# Ergen on Imus



## John Corn (Mar 21, 2002)

Did anyone here that this morning? I missed it.


----------



## Scott Greczkowski (Mar 21, 2002)

Nope I can't stand IMUS.


----------



## gcutler (Mar 23, 2002)

> _Originally posted by Scott Greczkowski _
> *Nope I can't stand IMUS. *


I bet I hate Imus more than you do :righton:

Tried watching his MSNBC show as well. :sleeping:


----------



## AllieVi (Apr 10, 2002)

I tuned in to the broadcast after seeing a note that Charlie would be a guest by phone interview. My initial reaction was that it didn't sound anything like Charlie on the line (and apparently it wasn't). It appears that someone pulled a fast one on Imus.


----------



## John Corn (Mar 21, 2002)

Hi Allie, Welcome to DBSTalk. 

Thats funny, I just read a similiar story regarding Bill Gates getting fooled by someone......*sigh*......I can't remember the whole story.


----------



## Scott Greczkowski (Mar 21, 2002)

So did we ever find out if it was Charlie or not?
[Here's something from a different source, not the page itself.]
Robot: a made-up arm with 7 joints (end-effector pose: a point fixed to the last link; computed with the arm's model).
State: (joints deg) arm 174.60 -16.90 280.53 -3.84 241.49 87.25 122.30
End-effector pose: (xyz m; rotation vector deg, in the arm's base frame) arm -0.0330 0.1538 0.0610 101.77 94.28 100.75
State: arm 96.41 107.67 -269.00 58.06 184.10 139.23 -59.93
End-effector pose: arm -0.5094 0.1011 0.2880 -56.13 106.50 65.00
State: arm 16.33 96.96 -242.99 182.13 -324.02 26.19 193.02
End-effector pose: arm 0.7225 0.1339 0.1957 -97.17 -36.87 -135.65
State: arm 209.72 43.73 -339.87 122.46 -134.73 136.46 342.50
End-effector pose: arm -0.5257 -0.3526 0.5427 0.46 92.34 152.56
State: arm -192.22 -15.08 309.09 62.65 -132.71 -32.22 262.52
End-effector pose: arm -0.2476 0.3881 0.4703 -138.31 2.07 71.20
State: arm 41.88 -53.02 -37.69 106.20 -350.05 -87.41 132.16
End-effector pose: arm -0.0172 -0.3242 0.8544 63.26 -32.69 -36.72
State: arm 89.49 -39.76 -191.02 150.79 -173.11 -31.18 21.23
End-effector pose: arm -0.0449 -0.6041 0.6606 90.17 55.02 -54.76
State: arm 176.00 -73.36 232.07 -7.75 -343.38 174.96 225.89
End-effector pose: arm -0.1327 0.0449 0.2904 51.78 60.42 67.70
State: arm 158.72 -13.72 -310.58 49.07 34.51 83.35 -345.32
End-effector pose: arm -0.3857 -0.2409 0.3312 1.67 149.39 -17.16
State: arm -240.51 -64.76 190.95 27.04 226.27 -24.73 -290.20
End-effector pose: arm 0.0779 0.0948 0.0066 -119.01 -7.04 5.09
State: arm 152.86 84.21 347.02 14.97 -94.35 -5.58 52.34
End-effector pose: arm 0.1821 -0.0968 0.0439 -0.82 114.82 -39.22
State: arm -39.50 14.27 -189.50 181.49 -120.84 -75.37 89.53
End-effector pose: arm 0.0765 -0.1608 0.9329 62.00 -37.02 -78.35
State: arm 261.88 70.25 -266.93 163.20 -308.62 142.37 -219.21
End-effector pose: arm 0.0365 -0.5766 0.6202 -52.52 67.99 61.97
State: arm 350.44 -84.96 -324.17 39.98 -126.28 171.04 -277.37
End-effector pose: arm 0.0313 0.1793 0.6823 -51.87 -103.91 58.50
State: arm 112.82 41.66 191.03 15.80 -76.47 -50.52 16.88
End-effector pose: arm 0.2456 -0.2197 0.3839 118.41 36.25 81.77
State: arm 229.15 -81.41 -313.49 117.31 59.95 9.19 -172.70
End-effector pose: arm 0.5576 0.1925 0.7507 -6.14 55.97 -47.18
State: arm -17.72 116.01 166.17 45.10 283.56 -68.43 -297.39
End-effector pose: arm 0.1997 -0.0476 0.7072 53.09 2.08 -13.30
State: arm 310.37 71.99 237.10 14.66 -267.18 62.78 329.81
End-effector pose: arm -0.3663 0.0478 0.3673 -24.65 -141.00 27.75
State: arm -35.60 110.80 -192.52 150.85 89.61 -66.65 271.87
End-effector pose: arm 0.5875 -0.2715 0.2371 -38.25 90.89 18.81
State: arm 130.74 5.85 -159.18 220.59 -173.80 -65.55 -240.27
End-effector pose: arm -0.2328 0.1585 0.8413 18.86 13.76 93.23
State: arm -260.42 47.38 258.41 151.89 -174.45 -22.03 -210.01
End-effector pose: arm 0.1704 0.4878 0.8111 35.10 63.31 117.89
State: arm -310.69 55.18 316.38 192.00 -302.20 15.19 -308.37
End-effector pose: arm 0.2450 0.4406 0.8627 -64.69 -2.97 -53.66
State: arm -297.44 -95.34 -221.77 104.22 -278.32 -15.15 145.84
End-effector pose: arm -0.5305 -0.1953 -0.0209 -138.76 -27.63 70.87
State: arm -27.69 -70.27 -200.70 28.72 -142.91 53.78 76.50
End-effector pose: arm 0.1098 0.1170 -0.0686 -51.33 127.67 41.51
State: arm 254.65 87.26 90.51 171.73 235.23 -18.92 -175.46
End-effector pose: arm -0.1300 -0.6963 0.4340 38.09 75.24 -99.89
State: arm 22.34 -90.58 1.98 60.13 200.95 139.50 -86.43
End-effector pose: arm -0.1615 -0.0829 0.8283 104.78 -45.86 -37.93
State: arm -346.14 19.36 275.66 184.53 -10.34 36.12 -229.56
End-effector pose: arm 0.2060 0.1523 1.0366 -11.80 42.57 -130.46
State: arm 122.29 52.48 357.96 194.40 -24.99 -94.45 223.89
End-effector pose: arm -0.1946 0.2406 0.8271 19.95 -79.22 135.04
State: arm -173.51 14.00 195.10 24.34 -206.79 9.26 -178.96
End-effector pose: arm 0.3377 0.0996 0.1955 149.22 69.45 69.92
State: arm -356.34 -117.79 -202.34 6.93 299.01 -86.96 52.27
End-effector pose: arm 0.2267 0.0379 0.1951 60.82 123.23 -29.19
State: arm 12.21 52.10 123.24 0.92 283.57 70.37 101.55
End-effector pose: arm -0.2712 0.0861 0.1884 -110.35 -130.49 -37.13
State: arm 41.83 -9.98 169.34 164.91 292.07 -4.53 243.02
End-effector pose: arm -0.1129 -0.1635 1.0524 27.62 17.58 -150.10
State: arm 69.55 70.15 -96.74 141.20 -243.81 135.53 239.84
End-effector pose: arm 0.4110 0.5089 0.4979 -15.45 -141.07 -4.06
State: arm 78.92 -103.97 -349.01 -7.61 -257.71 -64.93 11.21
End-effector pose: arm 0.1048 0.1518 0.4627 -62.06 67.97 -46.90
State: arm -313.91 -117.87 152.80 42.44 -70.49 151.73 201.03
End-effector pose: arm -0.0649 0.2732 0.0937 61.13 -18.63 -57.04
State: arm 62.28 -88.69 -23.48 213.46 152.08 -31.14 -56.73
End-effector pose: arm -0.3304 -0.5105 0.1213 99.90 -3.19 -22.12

I know I don't sound or act like myself when I wake up early in the morning.


----------



## Karl Foster (Mar 23, 2002)

I wonder if Charlie admitted to stealing Directv service.....


----------



## Brian Rector (Mar 25, 2002)

Maybe if Charlie would blame 'The Wiz' for the dropping of the Distant locals, hed have a better shot at being a guest on Imus.


----------